_What this task involves_
An exact copy of all the data, minus the images, is required.

Dataset records
==============================

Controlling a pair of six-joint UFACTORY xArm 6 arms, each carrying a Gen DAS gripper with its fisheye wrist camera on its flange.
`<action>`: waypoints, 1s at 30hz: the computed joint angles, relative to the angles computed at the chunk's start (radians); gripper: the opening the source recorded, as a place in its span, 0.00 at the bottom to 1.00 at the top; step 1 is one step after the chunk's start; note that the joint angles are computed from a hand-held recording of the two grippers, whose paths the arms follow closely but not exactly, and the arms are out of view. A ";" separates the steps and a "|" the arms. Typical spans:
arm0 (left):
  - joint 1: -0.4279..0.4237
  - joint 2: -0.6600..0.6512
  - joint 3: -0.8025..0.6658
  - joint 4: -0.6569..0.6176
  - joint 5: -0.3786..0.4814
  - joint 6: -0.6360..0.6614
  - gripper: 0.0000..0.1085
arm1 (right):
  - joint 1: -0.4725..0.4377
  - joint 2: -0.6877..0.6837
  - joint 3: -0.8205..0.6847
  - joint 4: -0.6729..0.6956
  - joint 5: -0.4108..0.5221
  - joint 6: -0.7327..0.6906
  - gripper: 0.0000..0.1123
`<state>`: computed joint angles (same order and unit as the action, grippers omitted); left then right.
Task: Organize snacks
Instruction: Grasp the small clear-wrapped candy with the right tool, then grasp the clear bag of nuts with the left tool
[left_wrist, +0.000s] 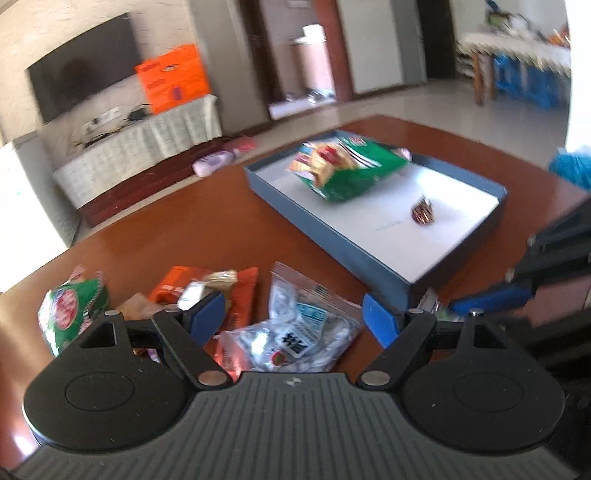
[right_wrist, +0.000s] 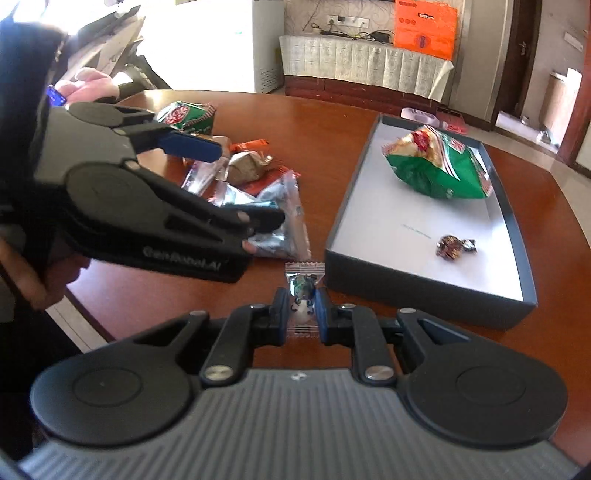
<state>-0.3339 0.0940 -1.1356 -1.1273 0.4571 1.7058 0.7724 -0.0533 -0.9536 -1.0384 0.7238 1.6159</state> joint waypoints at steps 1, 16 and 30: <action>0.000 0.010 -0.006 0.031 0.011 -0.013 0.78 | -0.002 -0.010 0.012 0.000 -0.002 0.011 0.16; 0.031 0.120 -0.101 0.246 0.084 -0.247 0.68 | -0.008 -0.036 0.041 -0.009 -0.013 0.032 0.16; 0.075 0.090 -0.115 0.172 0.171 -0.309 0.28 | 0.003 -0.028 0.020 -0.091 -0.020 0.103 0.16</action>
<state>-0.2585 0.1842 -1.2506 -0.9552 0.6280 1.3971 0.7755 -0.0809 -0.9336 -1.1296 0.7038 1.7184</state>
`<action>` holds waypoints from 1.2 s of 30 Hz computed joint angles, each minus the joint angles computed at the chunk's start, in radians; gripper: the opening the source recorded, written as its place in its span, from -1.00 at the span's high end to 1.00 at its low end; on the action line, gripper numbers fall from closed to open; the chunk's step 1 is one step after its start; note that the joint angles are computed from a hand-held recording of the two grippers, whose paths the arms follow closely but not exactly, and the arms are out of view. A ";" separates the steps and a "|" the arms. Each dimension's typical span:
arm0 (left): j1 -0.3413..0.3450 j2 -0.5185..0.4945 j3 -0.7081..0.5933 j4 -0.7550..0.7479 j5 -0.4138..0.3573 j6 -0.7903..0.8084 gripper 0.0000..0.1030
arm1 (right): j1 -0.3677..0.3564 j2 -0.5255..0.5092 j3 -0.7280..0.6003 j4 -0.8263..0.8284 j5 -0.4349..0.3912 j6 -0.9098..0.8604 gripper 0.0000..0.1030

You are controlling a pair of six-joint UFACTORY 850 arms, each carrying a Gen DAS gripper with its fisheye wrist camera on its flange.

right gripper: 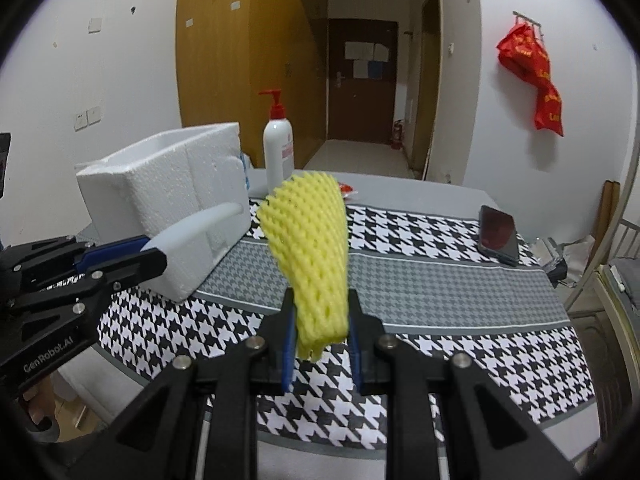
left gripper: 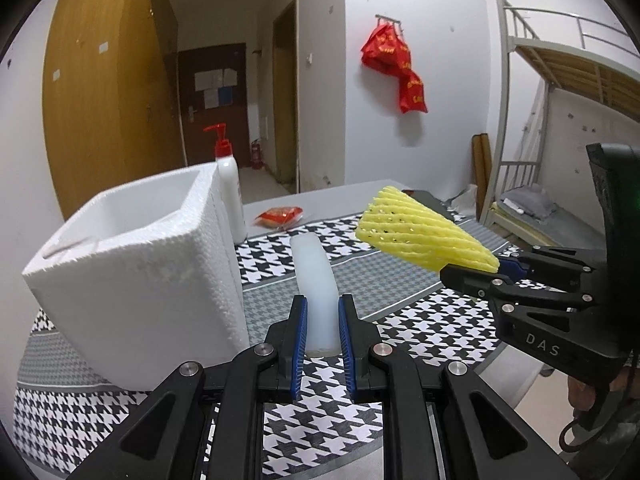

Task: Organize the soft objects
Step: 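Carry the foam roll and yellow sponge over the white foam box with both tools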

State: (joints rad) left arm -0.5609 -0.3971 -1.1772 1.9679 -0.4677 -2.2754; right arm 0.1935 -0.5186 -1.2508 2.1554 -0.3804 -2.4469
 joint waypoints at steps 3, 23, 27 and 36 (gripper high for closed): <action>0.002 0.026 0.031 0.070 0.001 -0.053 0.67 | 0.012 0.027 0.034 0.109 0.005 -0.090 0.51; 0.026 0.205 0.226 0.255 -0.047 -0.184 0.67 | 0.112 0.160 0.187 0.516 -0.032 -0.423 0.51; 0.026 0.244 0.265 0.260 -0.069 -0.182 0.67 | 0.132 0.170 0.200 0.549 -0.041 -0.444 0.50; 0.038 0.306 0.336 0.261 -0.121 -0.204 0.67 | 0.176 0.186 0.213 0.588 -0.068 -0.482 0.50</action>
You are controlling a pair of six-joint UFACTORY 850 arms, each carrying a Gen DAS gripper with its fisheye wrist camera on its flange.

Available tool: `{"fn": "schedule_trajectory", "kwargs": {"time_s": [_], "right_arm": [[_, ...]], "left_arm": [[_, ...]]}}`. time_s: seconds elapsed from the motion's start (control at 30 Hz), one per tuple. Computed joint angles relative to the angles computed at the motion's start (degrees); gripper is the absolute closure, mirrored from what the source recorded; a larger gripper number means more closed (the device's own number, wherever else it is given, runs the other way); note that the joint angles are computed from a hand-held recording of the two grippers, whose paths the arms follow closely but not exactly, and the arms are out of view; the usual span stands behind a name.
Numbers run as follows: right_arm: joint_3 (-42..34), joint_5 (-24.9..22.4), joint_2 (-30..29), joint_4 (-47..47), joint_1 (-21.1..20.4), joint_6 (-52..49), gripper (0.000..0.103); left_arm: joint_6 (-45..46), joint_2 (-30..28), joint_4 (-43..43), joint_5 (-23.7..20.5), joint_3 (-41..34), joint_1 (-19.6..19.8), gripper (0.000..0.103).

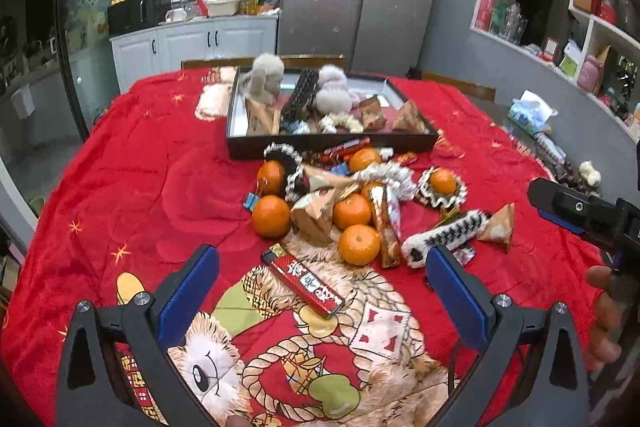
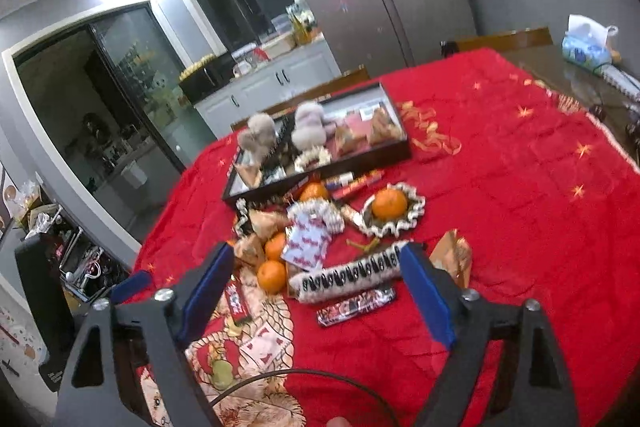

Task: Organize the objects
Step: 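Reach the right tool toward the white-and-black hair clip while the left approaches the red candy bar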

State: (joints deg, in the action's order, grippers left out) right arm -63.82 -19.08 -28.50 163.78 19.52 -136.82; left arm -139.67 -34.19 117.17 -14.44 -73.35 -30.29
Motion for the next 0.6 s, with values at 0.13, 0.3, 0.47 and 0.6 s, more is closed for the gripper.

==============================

_Response area_
Controlling a pair of six-joint UFACTORY xArm 6 arms, each carrying a Gen DAS gripper with its fisheye wrist camera on its flange.
`<action>`: waypoints, 1s at 30hz: the computed joint angles, relative to the angles computed at the chunk's start (radians); gripper: the opening the source recorded, as a place in its span, 0.00 at the bottom to 1.00 at the top; step 1 is one step after the chunk's start; note that the joint angles are computed from a hand-held recording of the two grippers, whose paths the arms follow closely but not exactly, and the arms are out of view. A ";" separates the steps and a "|" the arms. Typical spans:
arm0 (left):
  - joint 1: -0.4279..0.4237
  - joint 2: -0.6600..0.6512
  - joint 3: -0.8025..0.6658
  - joint 4: -0.6569..0.6176
  - joint 5: -0.3786..0.4814
  - joint 6: -0.6360..0.6614
  - gripper: 0.0000..0.1085
arm1 (right):
  - joint 1: -0.4725..0.4377
  - joint 2: -0.6877..0.6837
  - joint 3: -0.8205..0.6847
  - joint 4: -0.6729..0.6956
  - joint 5: -0.4108..0.5221
  - joint 6: -0.7327..0.6906
  - gripper: 0.0000..0.1123
`<state>`: computed joint angles (same order and unit as the action, grippers omitted); left then right.
Task: Organize snacks
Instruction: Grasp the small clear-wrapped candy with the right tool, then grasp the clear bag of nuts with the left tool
[left_wrist, +0.000s] 
[right_wrist, +0.000s] 
<state>-0.3339 0.0940 -1.1356 -1.1273 0.4571 1.7058 0.7724 -0.0533 -0.9536 -1.0384 0.7238 1.6159</state> joint waypoints at steps 1, 16 and 30: <action>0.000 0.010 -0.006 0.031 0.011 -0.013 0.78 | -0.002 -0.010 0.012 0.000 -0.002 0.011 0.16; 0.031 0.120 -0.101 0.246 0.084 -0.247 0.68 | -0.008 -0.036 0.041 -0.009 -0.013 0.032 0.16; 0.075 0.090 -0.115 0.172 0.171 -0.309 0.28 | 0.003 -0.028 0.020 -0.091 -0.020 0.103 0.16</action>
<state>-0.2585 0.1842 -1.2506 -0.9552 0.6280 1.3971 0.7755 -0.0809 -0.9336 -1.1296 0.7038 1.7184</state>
`<action>` holds waypoints from 1.2 s of 30 Hz computed joint angles, each minus the joint angles computed at the chunk's start, in radians; gripper: the opening the source recorded, written as its place in its span, from -1.00 at the span's high end to 1.00 at its low end; on the action line, gripper numbers fall from closed to open; the chunk's step 1 is one step after its start; note that the joint angles are computed from a hand-held recording of the two grippers, whose paths the arms follow closely but not exactly, and the arms are out of view. A ";" separates the steps and a "|" the arms. Each dimension's typical span:
arm0 (left): j1 -0.3413..0.3450 j2 -0.5185..0.4945 j3 -0.7081..0.5933 j4 -0.7550..0.7479 j5 -0.4138..0.3573 j6 -0.7903..0.8084 gripper 0.0000..0.1030
arm1 (right): j1 -0.3677..0.3564 j2 -0.5255..0.5092 j3 -0.7280..0.6003 j4 -0.8263..0.8284 j5 -0.4349..0.3912 j6 -0.9098..0.8604 gripper 0.0000..0.1030

You are controlling a pair of six-joint UFACTORY 850 arms, each carrying a Gen DAS gripper with its fisheye wrist camera on its flange.

right gripper: 
left gripper: 

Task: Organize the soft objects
Step: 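Carry the foam roll and yellow sponge over the white foam box with both tools
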
State: (joints rad) left arm -0.5609 -0.3971 -1.1772 1.9679 -0.4677 -2.2754; right arm 0.1935 -0.5186 -1.2508 2.1554 -0.3804 -2.4469
 joint waypoints at steps 3, 23, 27 and 36 (gripper high for closed): <action>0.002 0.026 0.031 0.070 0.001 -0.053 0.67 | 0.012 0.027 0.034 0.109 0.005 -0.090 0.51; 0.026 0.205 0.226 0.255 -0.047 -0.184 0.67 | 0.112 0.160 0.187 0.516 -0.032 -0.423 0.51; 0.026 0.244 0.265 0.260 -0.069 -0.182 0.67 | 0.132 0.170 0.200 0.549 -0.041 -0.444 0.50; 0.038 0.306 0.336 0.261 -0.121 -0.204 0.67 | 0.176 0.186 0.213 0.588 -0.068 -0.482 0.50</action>
You are controlling a pair of six-joint UFACTORY 850 arms, each carrying a Gen DAS gripper with its fisheye wrist camera on its flange.

Available tool: `{"fn": "schedule_trajectory", "kwargs": {"time_s": [_], "right_arm": [[_, ...]], "left_arm": [[_, ...]]}}`. time_s: seconds elapsed from the motion's start (control at 30 Hz), one per tuple. Computed joint angles relative to the angles computed at the motion's start (degrees); gripper is the absolute closure, mirrored from what the source recorded; a larger gripper number means more closed (the device's own number, wherever else it is given, runs the other way); note that the joint angles are computed from a hand-held recording of the two grippers, whose paths the arms follow closely but not exactly, and the arms are out of view; the usual span stands behind a name.
Numbers run as follows: right_arm: joint_3 (-42..34), joint_5 (-24.9..22.4), joint_2 (-30..29), joint_4 (-47..47), joint_1 (-21.1..20.4), joint_6 (-52..49), gripper (0.000..0.103); left_arm: joint_6 (-45..46), joint_2 (-30..28), joint_4 (-43..43), joint_5 (-23.7..20.5), joint_3 (-41..34), joint_1 (-19.6..19.8), gripper (0.000..0.103).


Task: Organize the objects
Step: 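Reach the right tool toward the white-and-black hair clip while the left approaches the red candy bar
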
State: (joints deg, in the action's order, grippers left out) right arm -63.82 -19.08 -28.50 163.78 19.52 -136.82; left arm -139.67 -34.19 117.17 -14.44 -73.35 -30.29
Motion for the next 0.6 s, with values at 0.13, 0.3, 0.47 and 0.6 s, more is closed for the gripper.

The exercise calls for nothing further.